A decir verdad, Jojo Rabbit comienza un poco boba. La película inicia con un par
de chistes que están al borde de lo incorrecto políticamente. Entramos en la
secuencia de créditos y una canción de los Beatles acompaña toda clase de
imágenes de fanáticos que adoran a su Führer lanzando un ¡Heil Hitler! Este
hombre siniestro es, además, en el guion del neozelandés Taika Waititi, el amigo
imaginario de nuestro protagonista, un pequeñín “ario” y con dientes de ratón que
lo único que quiere de la vida es encontrar a un judío para matarlo. ¿Qué es esta
tontería? Se dice uno. Y, sobre todo, ¿por qué la Academia, tan obsesionada con
la corrección política, ha decidido nominar a Jojo Rabbit como “mejor película”?

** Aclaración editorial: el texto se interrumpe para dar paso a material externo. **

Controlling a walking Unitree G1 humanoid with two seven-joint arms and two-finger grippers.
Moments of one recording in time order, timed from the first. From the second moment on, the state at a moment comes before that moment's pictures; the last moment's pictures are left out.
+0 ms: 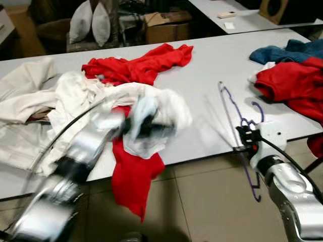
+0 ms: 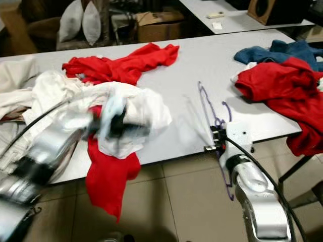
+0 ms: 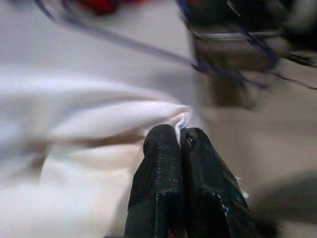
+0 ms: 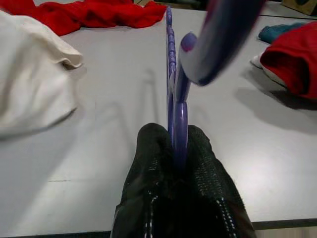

Pronto lo sabremos. Antes, sin embargo, tenemos que espetarnos a una Scarlett
Johansson que a todas luces nunca consigue sentí rse cómoda en el papel de la
madre del joven fanático de Hitler. A veces parece incluso que la actriz camina
con miedo de desaforarse, como si calzara zapatos que no son de su talla. La
clave de esta obra comienza a revelarse cuando uno descubre, además, que la
producción no consiguió el dinero suficiente para reproducir Berlín en los últimos
años de la Segunda Guerra Mundial. ¿Y Taika Waititi qué hace? Pues se inventa
una farsa que sucede al interior de la mente de un niño a quien, poco a poco,
comenzamos a querer. En lo dicho está la clave: “farsa” y “niño.” Primero es
importante aclarar que la farsa es un género tan difícil de llevar a buen puerto que
produce obras realmente deleznables; auténticas bazofias que en la televisión se
presentan como comedias en que hay adultos vestidos de niños y actores que se
alburean. Pero la farsa, de acuerdo con la teoría dramática, es un género
moralizante que presenta al espectador un mundo fantástico que encarna todo lo
que resulta inaceptable en la vida real. Entonces: esto es una farsa, pero falta la
segunda clave para interpretar esta película: el niño. Roman Griffin, el joven nazi,
comienza a imponer su presencia en la pantalla como si fuese un corredor de cien
metros por el que no dábamos mucho y que sin embargo en poco tiempo ha
comenzado a volar. Lo primero que en esta carrera imaginaria tiene que hacer
Griffin es superar al ensamble de actores que hacen chistes de mal gusto en torno
al Holocausto. Los rebasa. El chico resulta más simpático, atrae más nuestra
atención. Adelante consigue superar la incomodidad de Scarlett Johanson y en el
penúltimo tramo, la pobreza de la producción. Ya no nos importa que quieran
vendernos como si fuera Alemania un pueblito neozelandés. Toda nuestra
atención está en este chico que llegado al último tramo de la carrera consigue lo
que parecía imposible al inicio del filme: conmovernos, introducirnos en el mundo
imaginario de un pequeño nazi que también perdió a sus padres y que se está
enamorando de lo que más odia: una chica judía. Y la farsa en efecto cumple su
papel. En estas caricaturas muestra el mundo como debiera ser: más delicado
para juzgar incluso al muchachito de doce años que porta con orgullo una
suástica. La verdad es que todo lo bueno en esta película lo ha conseguido este
pequeño Mozart que juega con nosotros con la misma precocidad que el músico
vienés. Griffin cumple a la letra el aforismo de que no hay mala película que esté
bien actuada. Gracias a él los mexicanos podemos enternecernos con un joven
nazi y disfrutar de este género que en nuestro país ha sido tan mal comprendido:
la farsa.

Jojo Rabbit. Dirección, Taika Waititi. Nueva Zelanda, 2019.